I’m still doing testing of this but I hope to land these changes in mozilla-central/tools/update-packaging by the end of next week.

Special note for build folks from SeaMonkey and Thunderbird: I will be replacing the CreateCompleteUpdateSnippet and snippet uploading ShellCommands with a couple Makefile targets – you may want to do the same.

Useful symbols for OS X builds!

September 8th, 2008

Some of you may have noticed bug 448616. It turns out that we have not had proper breakpad symbols for OS X builds *ever* on 3.1 builds. This caused our OS X crash reports to be sigificantly less useful We’ve had a heck of a time isolating the problem. It took quite a few manual builds before we could even reproduce the problem. There were a few rounds of diagnosis involved before the problem became clear: Running ‘make package’ before ‘make buildsymbols’ breaks OS X symbols. It seems that ‘make package’ on Mac strips objdir/ppc/dist/universal, which is where we generate our symbols from!

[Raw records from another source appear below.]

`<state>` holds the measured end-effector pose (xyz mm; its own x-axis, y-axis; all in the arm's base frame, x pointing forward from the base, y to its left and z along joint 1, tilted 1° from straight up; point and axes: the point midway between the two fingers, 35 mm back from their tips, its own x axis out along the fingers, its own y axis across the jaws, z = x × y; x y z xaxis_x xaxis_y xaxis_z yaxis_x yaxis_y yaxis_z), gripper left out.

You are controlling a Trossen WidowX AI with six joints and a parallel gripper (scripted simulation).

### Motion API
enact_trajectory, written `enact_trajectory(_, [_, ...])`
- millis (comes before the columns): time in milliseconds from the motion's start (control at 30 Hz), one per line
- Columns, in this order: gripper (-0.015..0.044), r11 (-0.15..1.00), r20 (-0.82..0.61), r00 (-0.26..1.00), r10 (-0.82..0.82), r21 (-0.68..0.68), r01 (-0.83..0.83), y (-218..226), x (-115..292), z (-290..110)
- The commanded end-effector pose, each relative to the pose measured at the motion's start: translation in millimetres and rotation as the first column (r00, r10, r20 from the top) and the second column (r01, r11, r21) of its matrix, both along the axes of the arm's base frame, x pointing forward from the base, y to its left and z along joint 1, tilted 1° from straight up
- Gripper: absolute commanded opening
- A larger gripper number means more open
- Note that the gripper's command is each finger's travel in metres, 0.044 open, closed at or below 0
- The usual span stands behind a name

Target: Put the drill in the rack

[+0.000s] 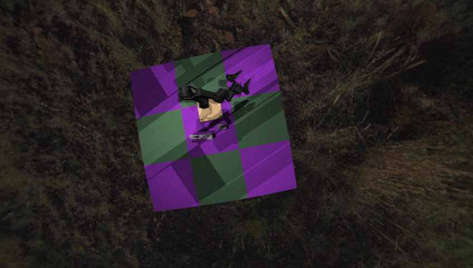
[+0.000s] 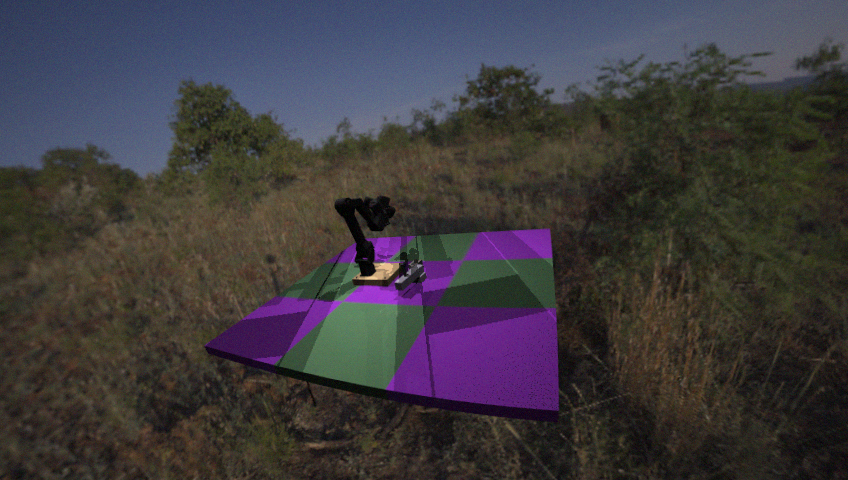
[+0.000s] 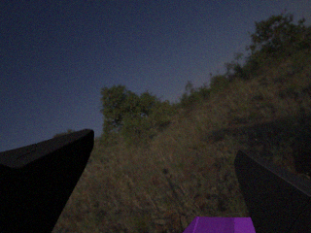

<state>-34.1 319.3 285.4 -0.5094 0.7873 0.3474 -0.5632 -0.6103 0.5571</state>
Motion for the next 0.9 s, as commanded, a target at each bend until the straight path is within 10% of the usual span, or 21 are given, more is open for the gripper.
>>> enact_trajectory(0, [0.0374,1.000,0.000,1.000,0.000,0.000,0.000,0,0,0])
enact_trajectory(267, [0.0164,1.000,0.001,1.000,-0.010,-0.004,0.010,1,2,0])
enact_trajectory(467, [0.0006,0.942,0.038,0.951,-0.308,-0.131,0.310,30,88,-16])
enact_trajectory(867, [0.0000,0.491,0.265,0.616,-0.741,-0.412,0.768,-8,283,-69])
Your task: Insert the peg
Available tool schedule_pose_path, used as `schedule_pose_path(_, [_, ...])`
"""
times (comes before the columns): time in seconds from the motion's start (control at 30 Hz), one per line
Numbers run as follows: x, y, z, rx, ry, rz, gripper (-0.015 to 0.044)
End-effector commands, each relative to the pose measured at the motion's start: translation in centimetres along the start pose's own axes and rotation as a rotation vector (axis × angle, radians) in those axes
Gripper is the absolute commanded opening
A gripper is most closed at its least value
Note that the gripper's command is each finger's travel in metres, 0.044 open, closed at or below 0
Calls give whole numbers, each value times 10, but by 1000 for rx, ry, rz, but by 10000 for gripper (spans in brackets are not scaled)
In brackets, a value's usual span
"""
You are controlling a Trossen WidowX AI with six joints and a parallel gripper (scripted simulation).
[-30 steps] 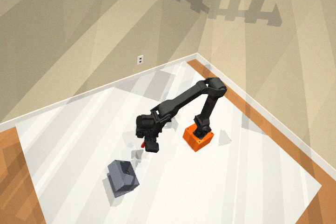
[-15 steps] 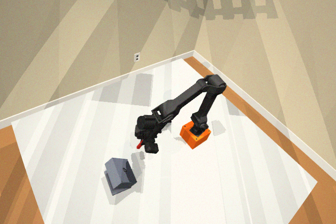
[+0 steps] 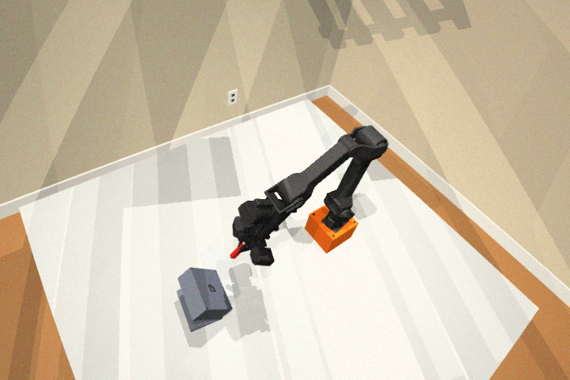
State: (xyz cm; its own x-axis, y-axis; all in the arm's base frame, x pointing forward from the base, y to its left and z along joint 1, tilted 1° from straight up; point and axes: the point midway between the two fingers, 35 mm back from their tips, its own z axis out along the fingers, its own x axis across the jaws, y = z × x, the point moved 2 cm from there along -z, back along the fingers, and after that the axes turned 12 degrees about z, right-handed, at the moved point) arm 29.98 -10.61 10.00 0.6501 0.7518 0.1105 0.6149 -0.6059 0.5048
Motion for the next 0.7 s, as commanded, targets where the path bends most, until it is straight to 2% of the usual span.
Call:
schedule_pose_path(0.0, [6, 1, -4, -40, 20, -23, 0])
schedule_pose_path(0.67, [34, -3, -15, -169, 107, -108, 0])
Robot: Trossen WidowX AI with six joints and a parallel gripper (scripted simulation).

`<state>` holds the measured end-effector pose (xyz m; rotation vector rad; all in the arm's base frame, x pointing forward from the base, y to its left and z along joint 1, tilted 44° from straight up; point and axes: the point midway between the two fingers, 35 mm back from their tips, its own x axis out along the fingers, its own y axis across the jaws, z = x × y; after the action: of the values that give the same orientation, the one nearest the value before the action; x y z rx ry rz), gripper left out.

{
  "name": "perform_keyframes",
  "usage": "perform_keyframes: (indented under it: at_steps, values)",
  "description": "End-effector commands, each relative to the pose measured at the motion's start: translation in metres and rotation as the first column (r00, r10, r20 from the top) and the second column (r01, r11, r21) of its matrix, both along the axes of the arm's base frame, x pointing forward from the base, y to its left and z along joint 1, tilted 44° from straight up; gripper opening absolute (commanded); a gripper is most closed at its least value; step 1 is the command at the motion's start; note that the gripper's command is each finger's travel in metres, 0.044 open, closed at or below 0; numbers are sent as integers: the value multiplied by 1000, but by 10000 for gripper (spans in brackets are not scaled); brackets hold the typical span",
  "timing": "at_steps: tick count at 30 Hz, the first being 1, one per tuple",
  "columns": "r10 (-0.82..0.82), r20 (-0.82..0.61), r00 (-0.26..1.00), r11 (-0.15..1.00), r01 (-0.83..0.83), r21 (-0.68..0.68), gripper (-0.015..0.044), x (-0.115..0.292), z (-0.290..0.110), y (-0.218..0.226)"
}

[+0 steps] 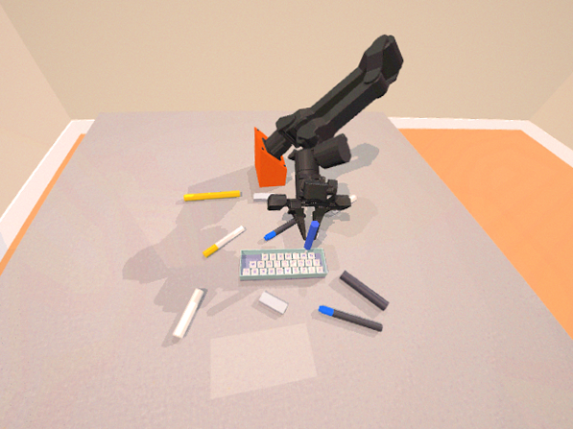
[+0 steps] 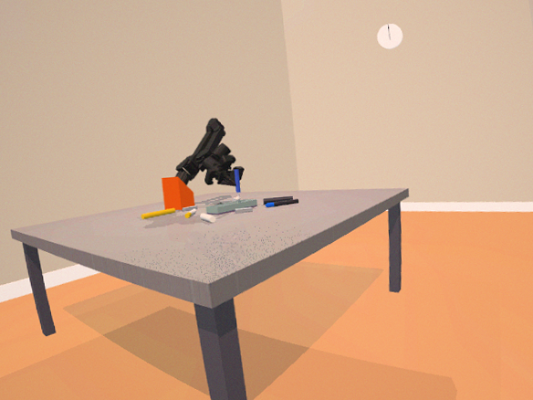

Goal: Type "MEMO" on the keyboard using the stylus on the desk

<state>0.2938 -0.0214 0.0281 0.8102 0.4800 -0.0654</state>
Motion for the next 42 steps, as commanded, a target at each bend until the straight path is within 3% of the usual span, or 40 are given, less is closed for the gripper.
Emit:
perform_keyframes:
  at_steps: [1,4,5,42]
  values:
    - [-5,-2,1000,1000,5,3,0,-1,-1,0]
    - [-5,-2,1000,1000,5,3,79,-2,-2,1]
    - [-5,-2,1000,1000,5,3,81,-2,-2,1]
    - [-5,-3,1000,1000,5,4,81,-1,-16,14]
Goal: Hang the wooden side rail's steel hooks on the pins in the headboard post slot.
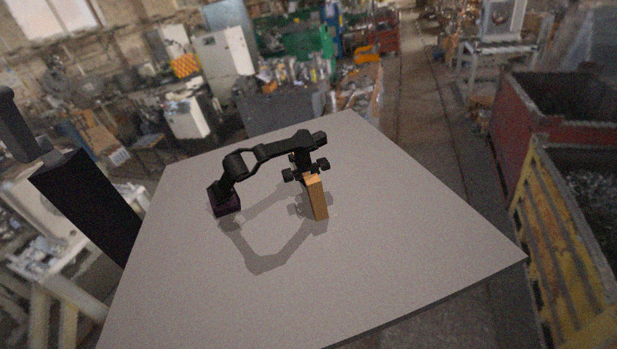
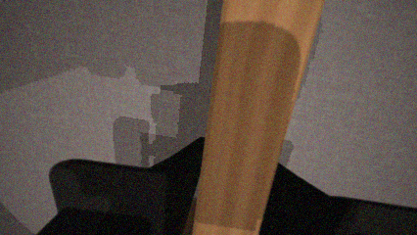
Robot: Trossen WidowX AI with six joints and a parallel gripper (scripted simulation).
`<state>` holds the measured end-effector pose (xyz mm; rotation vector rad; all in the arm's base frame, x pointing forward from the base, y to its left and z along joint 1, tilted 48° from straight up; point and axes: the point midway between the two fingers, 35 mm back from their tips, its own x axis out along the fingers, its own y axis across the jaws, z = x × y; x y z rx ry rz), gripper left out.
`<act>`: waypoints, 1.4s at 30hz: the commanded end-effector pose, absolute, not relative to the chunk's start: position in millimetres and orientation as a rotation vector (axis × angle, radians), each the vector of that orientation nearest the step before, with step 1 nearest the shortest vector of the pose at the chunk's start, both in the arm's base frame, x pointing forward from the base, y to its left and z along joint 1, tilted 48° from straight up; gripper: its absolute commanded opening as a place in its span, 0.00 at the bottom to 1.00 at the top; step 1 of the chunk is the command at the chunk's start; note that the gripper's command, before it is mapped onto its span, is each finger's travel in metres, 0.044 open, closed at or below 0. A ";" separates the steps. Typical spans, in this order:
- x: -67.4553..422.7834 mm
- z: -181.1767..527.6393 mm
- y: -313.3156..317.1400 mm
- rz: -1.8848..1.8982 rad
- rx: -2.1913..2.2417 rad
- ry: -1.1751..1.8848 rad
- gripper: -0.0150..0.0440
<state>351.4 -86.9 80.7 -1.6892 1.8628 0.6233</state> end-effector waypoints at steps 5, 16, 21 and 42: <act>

With that knowledge in hand I deployed a fix….and unwittingly broke Linux nightlies. As part of my fix, I had changed around the order in which we do symbols, updates, and packaging. Doing so had tripped another weirdness in our build system: On Linux, ‘make -C tools/update-packaging’ (creating a full mar) *must* be done after ‘make package’. On Mac and Windows we’re able to create a mar at any point, however.

So, the correct order to do post-build processing in is thus: Symbols, Packaging, Updates.

This fix is now deployed in production and nightly builds have been re-spun. The latest Mac nightly of 3.1 should have proper breakdpad symbols (and in turn, make our crash reports useful). (Unfortunately, due to bug 454198 line numbers are only available in the raw dump, but still, this is a big improvement.) Big thanks to Lukas and Ted for all their help here. Any regressions due to this should be filed in mozilla.org:Release Engineering. \

As a side note, we ended up upgrading to Xcode 3.1 in a failed attempt to fix this bug. Included with it is GCC 4.2, which sadly bails out very early in our build process.